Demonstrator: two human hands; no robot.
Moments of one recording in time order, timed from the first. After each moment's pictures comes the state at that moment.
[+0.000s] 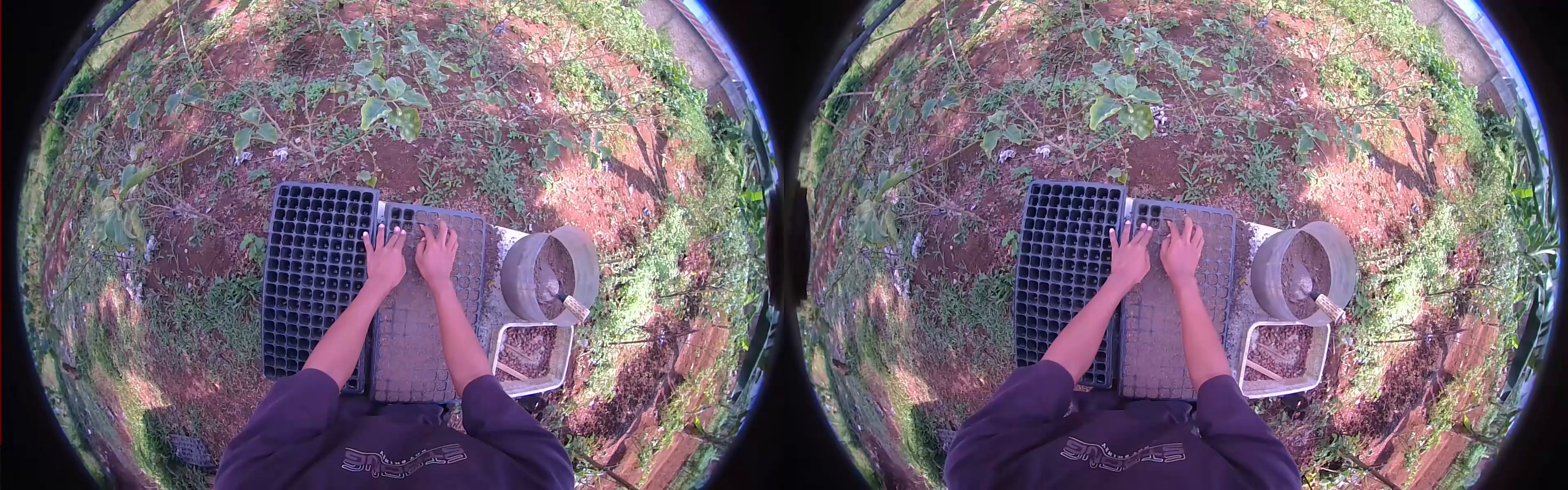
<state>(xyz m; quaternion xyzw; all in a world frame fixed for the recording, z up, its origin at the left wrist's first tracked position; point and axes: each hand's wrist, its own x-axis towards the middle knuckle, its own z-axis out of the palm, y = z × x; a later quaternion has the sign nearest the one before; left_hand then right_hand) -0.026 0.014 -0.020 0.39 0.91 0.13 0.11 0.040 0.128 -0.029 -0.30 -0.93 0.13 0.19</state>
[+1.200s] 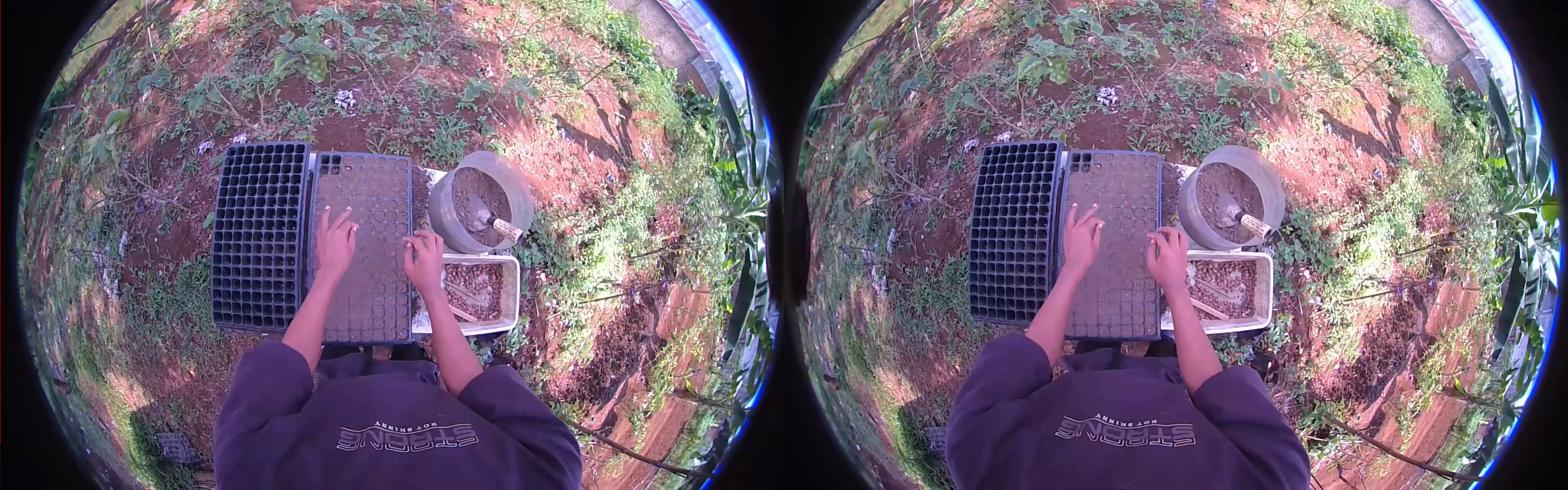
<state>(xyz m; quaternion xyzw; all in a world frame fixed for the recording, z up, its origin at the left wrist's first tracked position) 0.101 -0.009 0.013 0.35 0.88 0.31 -0.01 0.258 0.134 0.031 -0.23 -0.89 0.24 0.30</state>
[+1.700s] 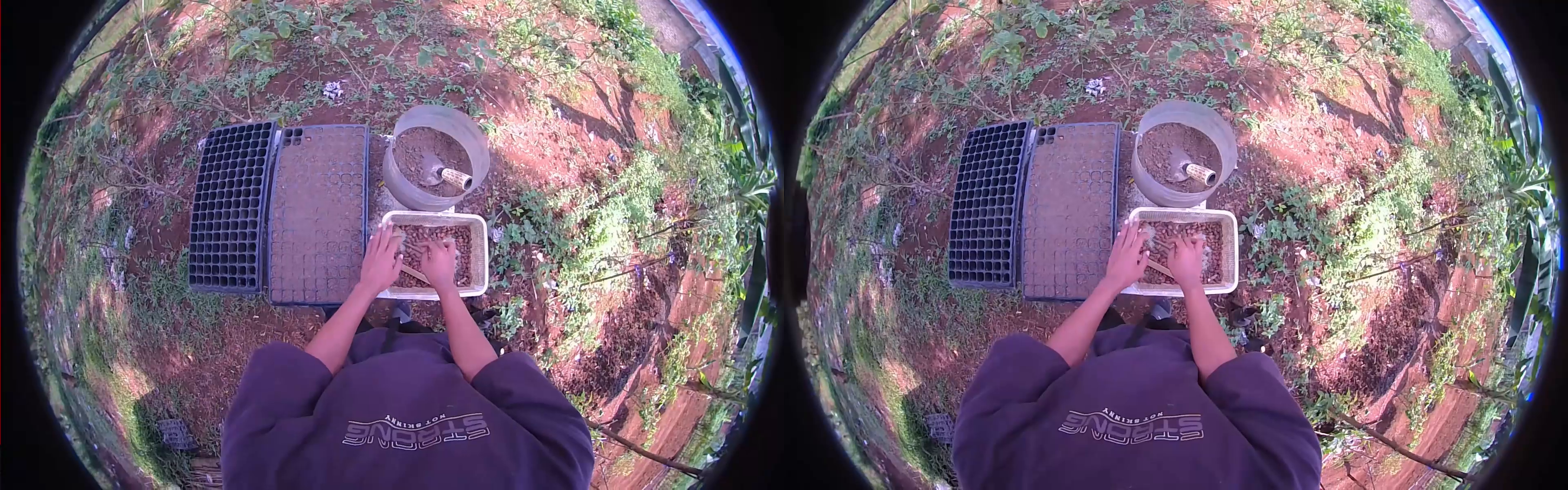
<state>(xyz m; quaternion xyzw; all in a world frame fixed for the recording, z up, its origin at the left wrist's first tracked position) 0.319 0.064 -0.020 0.48 0.82 0.29 0.10 0.431 0.201 -0.046 -0.30 -0.90 0.20 0.24</state>
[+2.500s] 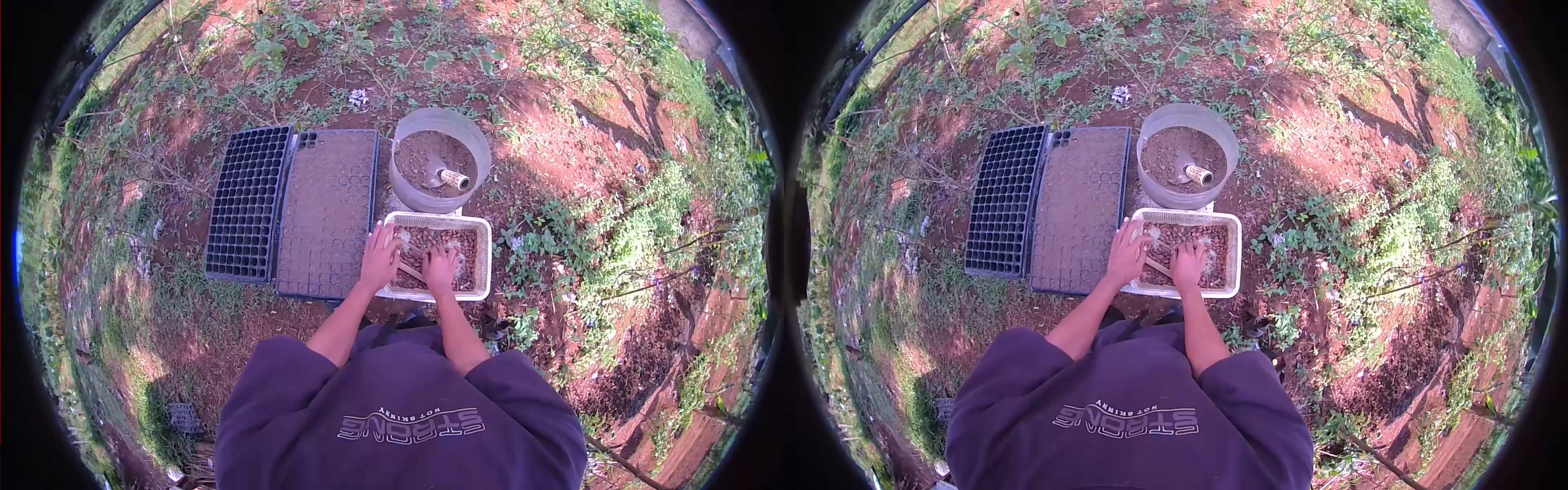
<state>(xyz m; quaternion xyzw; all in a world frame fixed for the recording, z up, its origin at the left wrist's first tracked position) 0.322 0.067 -0.019 0.46 0.84 0.26 0.07 0.439 0.197 -0.065 -0.34 -0.91 0.19 0.15</state>
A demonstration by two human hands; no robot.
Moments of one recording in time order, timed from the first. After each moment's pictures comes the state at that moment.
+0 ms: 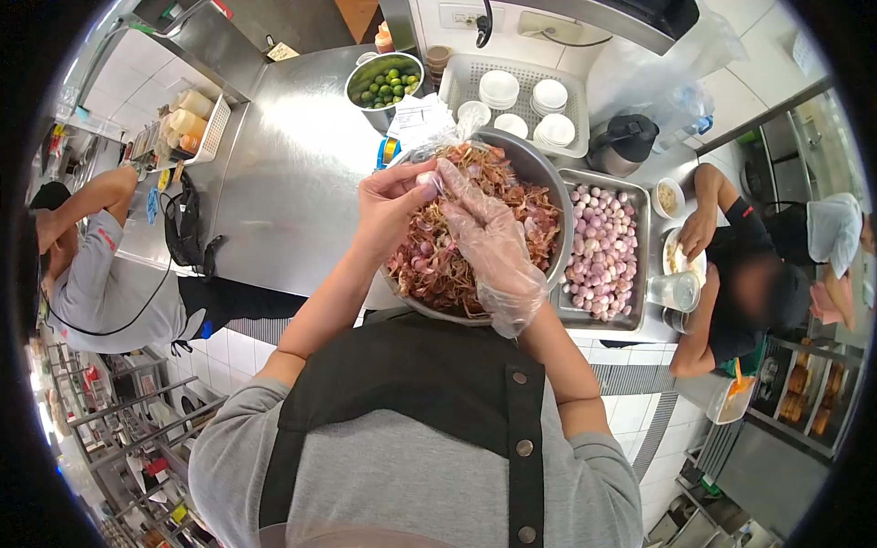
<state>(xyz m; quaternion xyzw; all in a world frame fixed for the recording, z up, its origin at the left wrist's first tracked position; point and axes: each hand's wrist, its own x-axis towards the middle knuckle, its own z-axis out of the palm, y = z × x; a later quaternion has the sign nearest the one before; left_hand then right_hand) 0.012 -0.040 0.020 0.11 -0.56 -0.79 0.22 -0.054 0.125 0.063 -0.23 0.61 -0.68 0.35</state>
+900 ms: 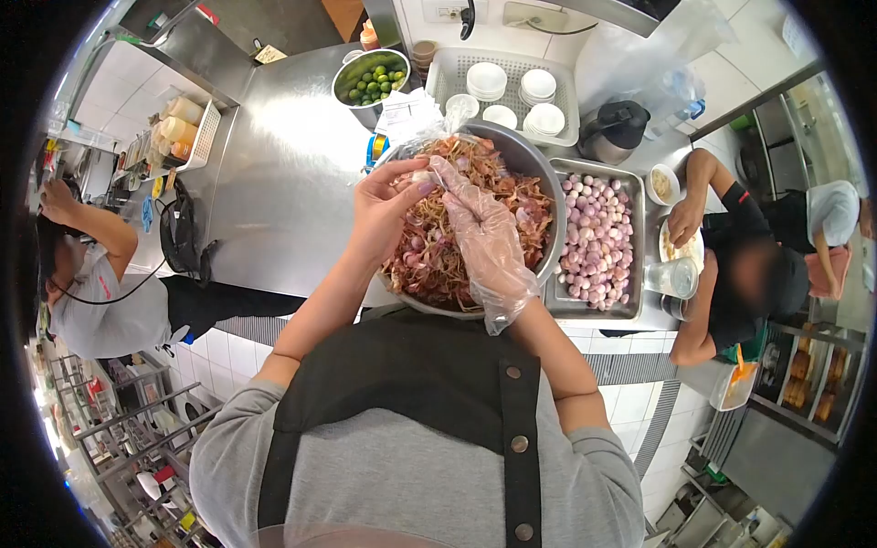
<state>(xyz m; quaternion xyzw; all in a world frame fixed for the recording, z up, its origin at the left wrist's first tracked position) 0.010 -0.027 0.011 0.11 -0.52 -0.82 0.23 -0.051 0.131 0.050 -0.22 0.64 -0.68 0.28</state>
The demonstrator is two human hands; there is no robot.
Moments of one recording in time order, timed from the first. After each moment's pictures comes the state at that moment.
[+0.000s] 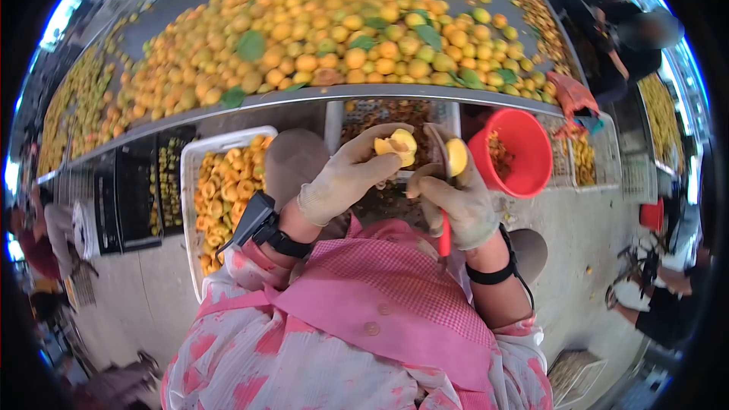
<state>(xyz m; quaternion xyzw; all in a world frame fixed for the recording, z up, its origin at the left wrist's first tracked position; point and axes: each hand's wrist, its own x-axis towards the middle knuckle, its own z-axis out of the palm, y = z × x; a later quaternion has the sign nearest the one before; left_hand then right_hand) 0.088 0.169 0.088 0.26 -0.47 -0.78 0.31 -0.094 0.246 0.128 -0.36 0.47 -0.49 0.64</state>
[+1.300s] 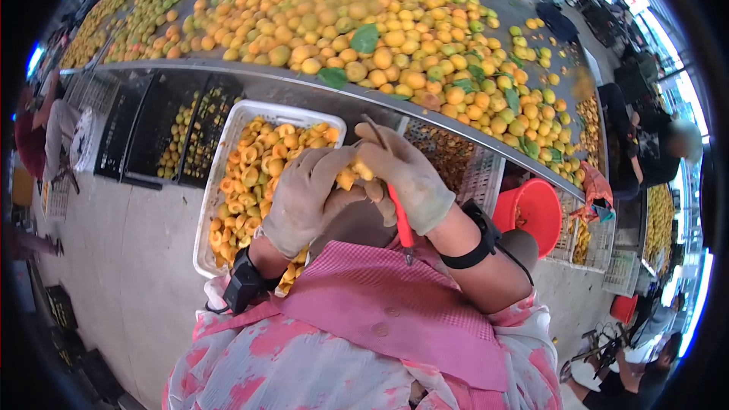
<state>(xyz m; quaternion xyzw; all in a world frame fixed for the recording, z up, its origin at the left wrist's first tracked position) 0.274 0.212 0.100 0.43 -0.79 -0.09 0.43 0.092 0.176 0.156 -0.45 0.43 -0.26 0.73</state>
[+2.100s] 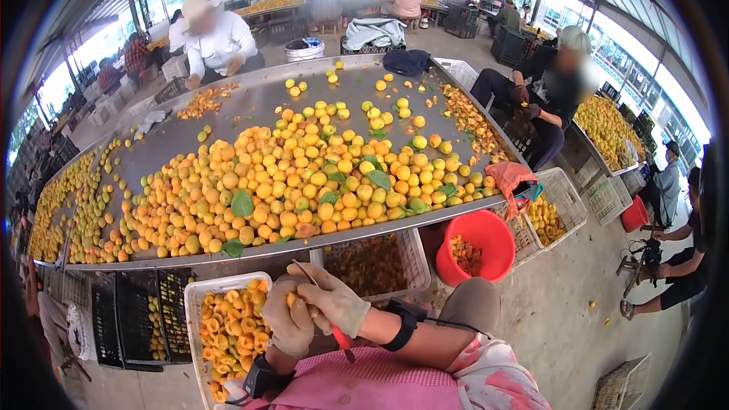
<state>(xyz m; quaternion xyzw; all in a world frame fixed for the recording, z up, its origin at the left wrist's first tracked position) 0.148 0.187 0.100 0.37 -0.73 -0.17 0.55 0.011 0.194 0.131 -0.35 0.36 -0.44 0.74</state>
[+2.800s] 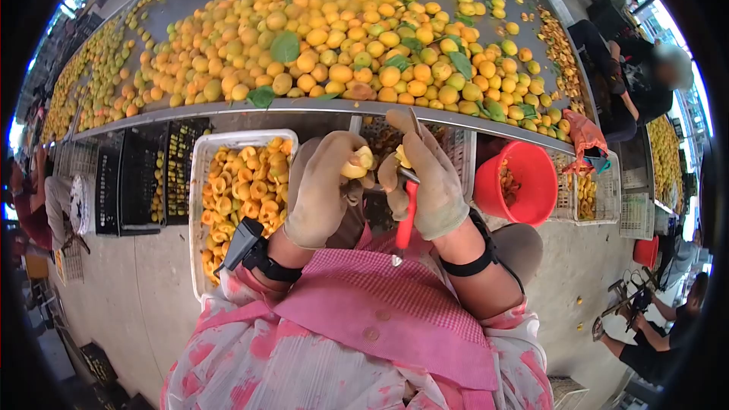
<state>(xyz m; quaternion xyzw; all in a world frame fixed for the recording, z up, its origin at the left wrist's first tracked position) 0.146 0.168 0.094 0.40 -0.47 -0.63 0.46 -0.022 0.188 0.118 -0.41 0.40 -0.52 0.63</state>
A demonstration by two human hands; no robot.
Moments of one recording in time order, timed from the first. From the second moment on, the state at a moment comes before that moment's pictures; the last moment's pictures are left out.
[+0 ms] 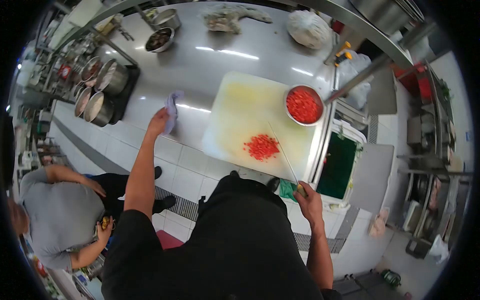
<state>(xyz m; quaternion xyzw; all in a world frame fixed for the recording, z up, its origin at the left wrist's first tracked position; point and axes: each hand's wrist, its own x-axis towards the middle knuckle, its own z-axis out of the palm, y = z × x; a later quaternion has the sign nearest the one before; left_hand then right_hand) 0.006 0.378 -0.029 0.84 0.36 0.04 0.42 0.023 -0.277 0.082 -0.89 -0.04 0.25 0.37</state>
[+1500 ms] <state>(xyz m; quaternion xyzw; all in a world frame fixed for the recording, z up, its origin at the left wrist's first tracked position) 0.214 -0.047 0.092 0.91 0.01 0.12 0.40 0.119 -0.248 0.125 -0.78 0.04 0.25 0.57</state>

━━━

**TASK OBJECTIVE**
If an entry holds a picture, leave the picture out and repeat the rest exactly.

**ANSWER SECTION**
Demonstrator: two human hands; no robot.
Moments of one recording in time order, timed from the first. After each moment's pictures comes the state at that moment.
[+0.000s] 
<state>(xyz m; quaternion xyzw; all in a world frame fixed for the recording, z up, its origin at the left wrist's first tracked position; point and axes: each hand's wrist, its own x-axis towards the middle knuckle, its own z-axis out of the palm, y = z × x; a later quaternion has the sign nearest the one before; left_hand then right_hand) -0.026 0.014 -0.020 0.39 0.91 0.13 0.11 0.040 0.128 -0.029 -0.30 -0.93 0.13 0.19</state>
[+1.200s] 
<state>(xyz m; quaternion xyzw; all in a world frame fixed for the recording, z up, its origin at the left wrist's first tracked position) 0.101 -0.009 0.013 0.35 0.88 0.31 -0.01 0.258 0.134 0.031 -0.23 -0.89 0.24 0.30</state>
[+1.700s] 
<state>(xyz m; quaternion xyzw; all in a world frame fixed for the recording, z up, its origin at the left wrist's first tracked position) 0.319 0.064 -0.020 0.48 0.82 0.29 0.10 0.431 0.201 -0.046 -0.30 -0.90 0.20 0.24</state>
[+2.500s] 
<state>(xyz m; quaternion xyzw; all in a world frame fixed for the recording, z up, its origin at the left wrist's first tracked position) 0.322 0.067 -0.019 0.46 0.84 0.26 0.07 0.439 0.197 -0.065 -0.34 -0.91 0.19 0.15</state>
A demonstration by two human hands; no robot.
Moments of one recording in time order, timed from the first. After each moment's pictures comes the state at that moment.
+0 ms: 
<state>(xyz m; quaternion xyzw; all in a world frame fixed for the recording, z up, its origin at the left wrist's first tracked position; point and axes: each hand's wrist, its own x-axis towards the middle knuckle, its own z-axis out of the palm, y = z × x; a later quaternion has the sign nearest the one before; left_hand then right_hand) 0.012 -0.040 0.020 0.11 -0.56 -0.79 0.22 -0.054 0.125 0.063 -0.23 0.61 -0.68 0.35</state>
+900 ms: 
<state>(xyz m; quaternion xyzw; all in a world frame fixed for the recording, z up, its origin at the left wrist's first tracked position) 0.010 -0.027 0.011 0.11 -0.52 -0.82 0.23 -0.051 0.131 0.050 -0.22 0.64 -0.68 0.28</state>
The demonstrator is two human hands; there is no robot.
Moments of one recording in time order, timed from the first. After each moment's pictures comes the state at that moment.
[+0.000s] 
<state>(xyz m; quaternion xyzw; all in a world frame fixed for the recording, z up, its origin at the left wrist's first tracked position; point and axes: each hand's wrist, its own x-axis towards the middle knuckle, its own z-axis out of the palm, y = z × x; a later quaternion has the sign nearest the one before; left_hand then right_hand) 0.088 0.169 0.088 0.26 -0.47 -0.78 0.31 -0.094 0.246 0.128 -0.36 0.47 -0.49 0.64</state>
[+1.300s] 
<state>(xyz m; quaternion xyzw; all in a world frame fixed for the recording, z up, its origin at the left wrist's first tracked position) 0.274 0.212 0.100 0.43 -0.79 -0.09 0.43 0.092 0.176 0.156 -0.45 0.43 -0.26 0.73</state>
[+2.100s] 
<state>(xyz m; quaternion xyzw; all in a world frame fixed for the recording, z up, its origin at the left wrist's first tracked position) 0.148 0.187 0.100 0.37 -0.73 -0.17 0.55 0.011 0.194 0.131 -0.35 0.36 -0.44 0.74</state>
[+2.800s] 
<state>(xyz m; quaternion xyzw; all in a world frame fixed for the recording, z up, its origin at the left wrist's first tracked position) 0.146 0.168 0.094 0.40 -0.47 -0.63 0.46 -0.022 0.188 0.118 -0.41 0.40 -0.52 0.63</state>
A demonstration by two human hands; no robot.
Moments of one recording in time order, timed from the first. From the second moment on, the state at a moment comes before that moment's pictures; the last moment's pictures are left out.
[+0 ms] 
<state>(xyz m; quaternion xyzw; all in a world frame fixed for the recording, z up, its origin at the left wrist's first tracked position; point and axes: each hand's wrist, its own x-axis towards the middle knuckle, its own z-axis out of the palm, y = z × x; a later quaternion has the sign nearest the one before; left_hand then right_hand) 0.006 0.378 -0.029 0.84 0.36 0.04 0.42 0.023 -0.277 0.082 -0.89 -0.04 0.25 0.37</state>
[+1500 ms] <state>(xyz m; quaternion xyzw; all in a world frame fixed for the recording, z up, its origin at the left wrist's first tracked position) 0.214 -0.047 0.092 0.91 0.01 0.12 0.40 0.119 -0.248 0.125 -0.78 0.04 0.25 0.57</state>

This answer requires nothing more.